● ACTION ITEM:
What you return should be every line of the material, unchanged.

● SUPPLIED DATA:
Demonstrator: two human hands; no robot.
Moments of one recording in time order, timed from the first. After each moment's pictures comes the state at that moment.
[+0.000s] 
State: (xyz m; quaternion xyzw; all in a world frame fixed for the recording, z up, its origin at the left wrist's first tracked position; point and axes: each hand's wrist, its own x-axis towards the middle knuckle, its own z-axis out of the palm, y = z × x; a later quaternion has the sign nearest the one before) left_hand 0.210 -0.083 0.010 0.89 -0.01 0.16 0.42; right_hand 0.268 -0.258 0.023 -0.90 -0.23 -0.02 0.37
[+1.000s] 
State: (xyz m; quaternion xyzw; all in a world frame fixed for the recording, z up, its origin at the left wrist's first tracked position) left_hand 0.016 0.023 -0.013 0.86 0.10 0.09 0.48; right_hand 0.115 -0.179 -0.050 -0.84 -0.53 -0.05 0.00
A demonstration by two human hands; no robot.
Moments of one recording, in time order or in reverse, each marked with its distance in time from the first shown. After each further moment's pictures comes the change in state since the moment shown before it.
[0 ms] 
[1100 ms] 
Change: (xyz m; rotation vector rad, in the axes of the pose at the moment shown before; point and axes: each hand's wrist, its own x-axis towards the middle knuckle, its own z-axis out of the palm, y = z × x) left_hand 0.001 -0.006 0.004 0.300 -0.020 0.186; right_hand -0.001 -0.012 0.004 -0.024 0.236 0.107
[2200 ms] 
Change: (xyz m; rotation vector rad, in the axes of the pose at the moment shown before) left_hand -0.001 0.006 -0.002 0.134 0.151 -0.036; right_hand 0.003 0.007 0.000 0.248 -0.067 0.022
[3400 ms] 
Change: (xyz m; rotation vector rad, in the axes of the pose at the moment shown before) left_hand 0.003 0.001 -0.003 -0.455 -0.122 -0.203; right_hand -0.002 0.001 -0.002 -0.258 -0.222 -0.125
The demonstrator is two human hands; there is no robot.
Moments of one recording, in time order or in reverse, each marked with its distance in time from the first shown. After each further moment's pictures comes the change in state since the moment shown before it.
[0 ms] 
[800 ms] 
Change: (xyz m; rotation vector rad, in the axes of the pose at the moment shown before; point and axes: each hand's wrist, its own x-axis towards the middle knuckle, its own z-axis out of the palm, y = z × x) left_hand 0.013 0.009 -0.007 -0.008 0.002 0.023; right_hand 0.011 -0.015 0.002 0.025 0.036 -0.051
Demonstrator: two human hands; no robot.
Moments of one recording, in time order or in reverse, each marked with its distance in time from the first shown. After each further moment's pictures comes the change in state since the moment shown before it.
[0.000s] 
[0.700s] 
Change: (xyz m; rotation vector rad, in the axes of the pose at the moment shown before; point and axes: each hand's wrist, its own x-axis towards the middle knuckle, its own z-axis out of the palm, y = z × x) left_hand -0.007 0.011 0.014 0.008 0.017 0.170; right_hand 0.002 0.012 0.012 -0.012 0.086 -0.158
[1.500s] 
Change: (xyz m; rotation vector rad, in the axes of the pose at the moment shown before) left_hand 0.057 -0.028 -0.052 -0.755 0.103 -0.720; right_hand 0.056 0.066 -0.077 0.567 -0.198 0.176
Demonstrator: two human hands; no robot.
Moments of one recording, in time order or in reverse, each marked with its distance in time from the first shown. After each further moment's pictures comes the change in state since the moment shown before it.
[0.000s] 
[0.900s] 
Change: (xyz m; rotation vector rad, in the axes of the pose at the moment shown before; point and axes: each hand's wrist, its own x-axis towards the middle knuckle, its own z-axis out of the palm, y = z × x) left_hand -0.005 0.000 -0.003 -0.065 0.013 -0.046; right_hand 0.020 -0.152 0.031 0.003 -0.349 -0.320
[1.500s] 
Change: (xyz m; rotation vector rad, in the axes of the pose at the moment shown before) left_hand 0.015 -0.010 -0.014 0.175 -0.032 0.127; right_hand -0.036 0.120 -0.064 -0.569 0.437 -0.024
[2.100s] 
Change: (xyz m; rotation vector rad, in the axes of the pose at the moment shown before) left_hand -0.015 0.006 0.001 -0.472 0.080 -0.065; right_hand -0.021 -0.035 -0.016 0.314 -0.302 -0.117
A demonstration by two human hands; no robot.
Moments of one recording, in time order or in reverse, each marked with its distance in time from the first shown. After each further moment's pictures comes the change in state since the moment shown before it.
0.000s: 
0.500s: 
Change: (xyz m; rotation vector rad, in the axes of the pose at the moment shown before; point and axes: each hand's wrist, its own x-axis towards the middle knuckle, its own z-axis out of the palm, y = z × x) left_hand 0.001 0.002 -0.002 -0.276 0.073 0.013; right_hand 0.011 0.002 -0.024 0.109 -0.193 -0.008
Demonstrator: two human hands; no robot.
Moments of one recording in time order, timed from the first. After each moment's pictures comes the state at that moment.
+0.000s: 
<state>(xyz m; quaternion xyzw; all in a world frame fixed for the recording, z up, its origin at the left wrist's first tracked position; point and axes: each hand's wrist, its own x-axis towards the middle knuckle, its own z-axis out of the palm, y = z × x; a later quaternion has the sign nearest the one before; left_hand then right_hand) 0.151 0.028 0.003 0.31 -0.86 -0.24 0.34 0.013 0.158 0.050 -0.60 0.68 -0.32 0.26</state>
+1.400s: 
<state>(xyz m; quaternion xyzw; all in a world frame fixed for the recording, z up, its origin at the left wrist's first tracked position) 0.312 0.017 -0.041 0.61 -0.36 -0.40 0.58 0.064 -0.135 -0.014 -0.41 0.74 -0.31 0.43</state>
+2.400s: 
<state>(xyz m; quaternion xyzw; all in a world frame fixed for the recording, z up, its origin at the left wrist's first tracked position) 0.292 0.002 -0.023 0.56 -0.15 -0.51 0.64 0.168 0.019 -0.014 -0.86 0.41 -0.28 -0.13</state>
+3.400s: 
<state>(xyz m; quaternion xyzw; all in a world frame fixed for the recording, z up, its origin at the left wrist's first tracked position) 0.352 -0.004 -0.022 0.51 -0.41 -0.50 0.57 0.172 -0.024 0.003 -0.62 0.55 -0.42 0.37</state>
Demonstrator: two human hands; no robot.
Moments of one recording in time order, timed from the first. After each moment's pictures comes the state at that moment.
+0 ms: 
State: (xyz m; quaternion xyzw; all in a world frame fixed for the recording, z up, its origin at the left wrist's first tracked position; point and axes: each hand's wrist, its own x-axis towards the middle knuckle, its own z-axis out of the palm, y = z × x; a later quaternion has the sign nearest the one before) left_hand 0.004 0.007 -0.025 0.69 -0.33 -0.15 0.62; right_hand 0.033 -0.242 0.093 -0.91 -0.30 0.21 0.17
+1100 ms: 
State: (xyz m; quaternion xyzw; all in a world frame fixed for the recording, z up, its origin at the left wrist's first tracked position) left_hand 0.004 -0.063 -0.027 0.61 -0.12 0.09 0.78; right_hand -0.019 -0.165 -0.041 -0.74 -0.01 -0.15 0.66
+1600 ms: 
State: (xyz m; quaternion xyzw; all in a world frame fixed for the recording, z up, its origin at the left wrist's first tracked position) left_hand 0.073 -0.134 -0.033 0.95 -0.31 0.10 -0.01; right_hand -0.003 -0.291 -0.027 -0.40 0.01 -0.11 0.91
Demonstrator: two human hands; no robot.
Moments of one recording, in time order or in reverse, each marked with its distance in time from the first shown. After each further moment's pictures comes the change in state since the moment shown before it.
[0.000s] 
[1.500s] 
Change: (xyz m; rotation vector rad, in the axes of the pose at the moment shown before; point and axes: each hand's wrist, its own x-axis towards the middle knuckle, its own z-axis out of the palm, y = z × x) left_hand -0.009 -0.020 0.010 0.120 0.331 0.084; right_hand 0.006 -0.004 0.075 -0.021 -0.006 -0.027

● RESULT:
Demonstrator: two human hands; no robot.
Moments of one recording in time order, timed from the first. After each moment's pictures comes the state at that moment.
[+0.000s] 
State: (xyz m; quaternion xyzw; all in a world frame fixed for the recording, z up, its origin at the left wrist's first tracked position; point and axes: each hand's wrist, its own x-axis towards the middle knuckle, its own z-axis out of the palm, y = z × x; a later quaternion has the sign nearest the one before) left_hand 0.210 -0.083 0.010 0.89 -0.01 0.16 0.42; right_hand 0.268 -0.258 0.023 -0.90 -0.23 -0.02 0.37
[+1.000s] 
State: (xyz m; quaternion xyzw; all in a world frame fixed for the recording, z up, its origin at the left wrist's first tracked position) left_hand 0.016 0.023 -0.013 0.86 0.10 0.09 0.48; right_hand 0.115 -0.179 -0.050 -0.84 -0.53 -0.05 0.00
A demonstration by two human hands; no robot.
Moments of one recording, in time order or in reverse, each marked with its distance in time from the first shown. After each further moment's pictures comes the change in state since the moment shown before it.
[0 ms] 
[1100 ms] 
Change: (xyz m; rotation vector rad, in the axes of the pose at the moment shown before; point and axes: each hand's wrist, its own x-axis towards the middle knuckle, its own z-axis out of the palm, y = z × x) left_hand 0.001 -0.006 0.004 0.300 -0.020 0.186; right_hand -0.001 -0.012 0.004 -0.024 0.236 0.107
[2200 ms] 
Change: (xyz m; rotation vector rad, in the axes of the pose at the moment shown before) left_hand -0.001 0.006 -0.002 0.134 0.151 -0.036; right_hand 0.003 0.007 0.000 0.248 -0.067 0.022
[3400 ms] 
Change: (xyz m; rotation vector rad, in the axes of the pose at the moment shown before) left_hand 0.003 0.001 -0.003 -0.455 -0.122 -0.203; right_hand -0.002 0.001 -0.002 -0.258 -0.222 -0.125
The demonstrator is two human hands; there is no robot.
Moments of one recording, in time order or in reverse, each marked with its distance in time from the first shown. After each further moment's pictures comes the change in state since the moment shown before it.
[0 ms] 
[800 ms] 
Change: (xyz m; rotation vector rad, in the axes of the pose at the moment shown before; point and axes: each hand's wrist, its own x-axis towards the middle knuckle, its own z-axis out of the palm, y = z × x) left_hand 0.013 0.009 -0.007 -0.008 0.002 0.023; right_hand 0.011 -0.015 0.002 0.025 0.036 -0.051
Demonstrator: two human hands; no robot.
Moments of one recording, in time order or in reverse, each marked with its distance in time from the first shown. After each further moment's pictures comes the change in state since the moment shown before it.
[0.000s] 
[0.700s] 
Change: (xyz m; rotation vector rad, in the axes of the pose at the moment shown before; point and axes: each hand's wrist, its own x-axis towards the middle knuckle, its own z-axis out of the palm, y = z × x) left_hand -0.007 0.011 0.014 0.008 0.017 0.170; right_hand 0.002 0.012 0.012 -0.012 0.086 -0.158
[1.500s] 
Change: (xyz m; rotation vector rad, in the axes of the pose at the moment shown before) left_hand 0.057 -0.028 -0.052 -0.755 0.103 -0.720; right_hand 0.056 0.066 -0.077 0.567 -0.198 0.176
Demonstrator: two human hands; no robot.
Moments of one recording, in time order or in reverse, each marked with its distance in time from the first shown. After each further moment's pictures comes the change in state since the moment shown before it.
[0.000s] 
[0.900s] 
Change: (xyz m; rotation vector rad, in the axes of the pose at the moment shown before; point and axes: each hand's wrist, its own x-axis towards the middle knuckle, its own z-axis out of the palm, y = z × x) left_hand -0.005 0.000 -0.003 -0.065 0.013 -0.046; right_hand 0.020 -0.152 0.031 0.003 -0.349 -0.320
[1.500s] 
Change: (xyz m; rotation vector rad, in the axes of the pose at the moment shown before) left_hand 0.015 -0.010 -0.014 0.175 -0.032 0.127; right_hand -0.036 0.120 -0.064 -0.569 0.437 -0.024
[2.100s] 
Change: (xyz m; rotation vector rad, in the axes of the pose at the moment shown before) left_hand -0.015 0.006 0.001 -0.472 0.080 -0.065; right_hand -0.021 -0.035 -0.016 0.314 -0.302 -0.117
A demonstration by two human hands; no robot.
Moments of one recording, in time order or in reverse, each marked with its distance in time from the first shown. After each further moment's pictures comes the change in state since the moment shown before it.
0.000s: 
0.500s: 
Change: (xyz m; rotation vector rad, in the axes of the pose at the moment shown before; point and axes: each hand's wrist, its own x-axis towards the middle knuckle, its own z-axis out of the palm, y = z × x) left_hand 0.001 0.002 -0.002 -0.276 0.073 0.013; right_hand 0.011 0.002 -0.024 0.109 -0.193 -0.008
Demonstrator: two human hands; no robot.
Moments of one recording in time order, timed from the first. After each moment's pictures comes the state at that moment.
+0.000s: 
<state>(xyz m; quaternion xyzw; all in a world frame fixed for the recording, z up, its origin at the left wrist's first tracked position; point and axes: each hand's wrist, its own x-axis towards the middle knuckle, its own z-axis out of the palm, y = z × x; a later quaternion has the sign nearest the one before; left_hand then right_hand) 0.151 0.028 0.003 0.31 -0.86 -0.24 0.34 0.013 0.158 0.050 -0.60 0.68 -0.32 0.26</state>
+1.400s: 
<state>(xyz m; quaternion xyzw; all in a world frame fixed for the recording, z up, its origin at the left wrist's first tracked position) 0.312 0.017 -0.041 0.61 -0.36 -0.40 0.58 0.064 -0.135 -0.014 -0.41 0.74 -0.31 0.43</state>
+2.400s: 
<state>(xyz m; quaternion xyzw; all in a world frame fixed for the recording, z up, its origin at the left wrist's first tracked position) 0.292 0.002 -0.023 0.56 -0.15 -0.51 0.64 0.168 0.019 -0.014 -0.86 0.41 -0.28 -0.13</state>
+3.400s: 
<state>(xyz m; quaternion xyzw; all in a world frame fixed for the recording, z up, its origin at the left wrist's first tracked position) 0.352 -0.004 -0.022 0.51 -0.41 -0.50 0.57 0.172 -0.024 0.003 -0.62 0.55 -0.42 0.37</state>
Demonstrator: two human hands; no robot.
Moments of one recording in time order, timed from the first. After each moment's pictures comes the state at that moment.
+0 ms: 
State: (xyz m; quaternion xyzw; all in a world frame fixed for the recording, z up, its origin at the left wrist's first tracked position; point and axes: each hand's wrist, its own x-axis towards the middle knuckle, its own z-axis out of the palm, y = z × x; a later quaternion has the sign nearest the one before) left_hand 0.004 0.007 -0.025 0.69 -0.33 -0.15 0.62; right_hand 0.033 -0.242 0.093 -0.91 -0.30 0.21 0.17
+1100 ms: 
State: (xyz m; quaternion xyzw; all in a world frame fixed for the recording, z up, its origin at the left wrist's first tracked position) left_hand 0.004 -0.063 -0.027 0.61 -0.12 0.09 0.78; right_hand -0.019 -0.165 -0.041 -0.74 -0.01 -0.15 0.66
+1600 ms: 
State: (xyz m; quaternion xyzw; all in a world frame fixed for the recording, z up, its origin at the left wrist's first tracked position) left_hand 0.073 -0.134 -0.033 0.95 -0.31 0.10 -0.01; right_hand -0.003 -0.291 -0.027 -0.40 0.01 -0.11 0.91
Demonstrator: two human hands; no robot.
Moments of one recording, in time order or in reverse, each marked with its distance in time from the first shown. After each further moment's pictures comes the change in state since the moment shown before it.
[0.000s] 
[1.500s] 
Change: (xyz m; rotation vector rad, in the axes of the pose at the moment shown before; point and axes: each hand's wrist, its own x-axis towards the middle knuckle, its own z-axis out of the palm, y = z × x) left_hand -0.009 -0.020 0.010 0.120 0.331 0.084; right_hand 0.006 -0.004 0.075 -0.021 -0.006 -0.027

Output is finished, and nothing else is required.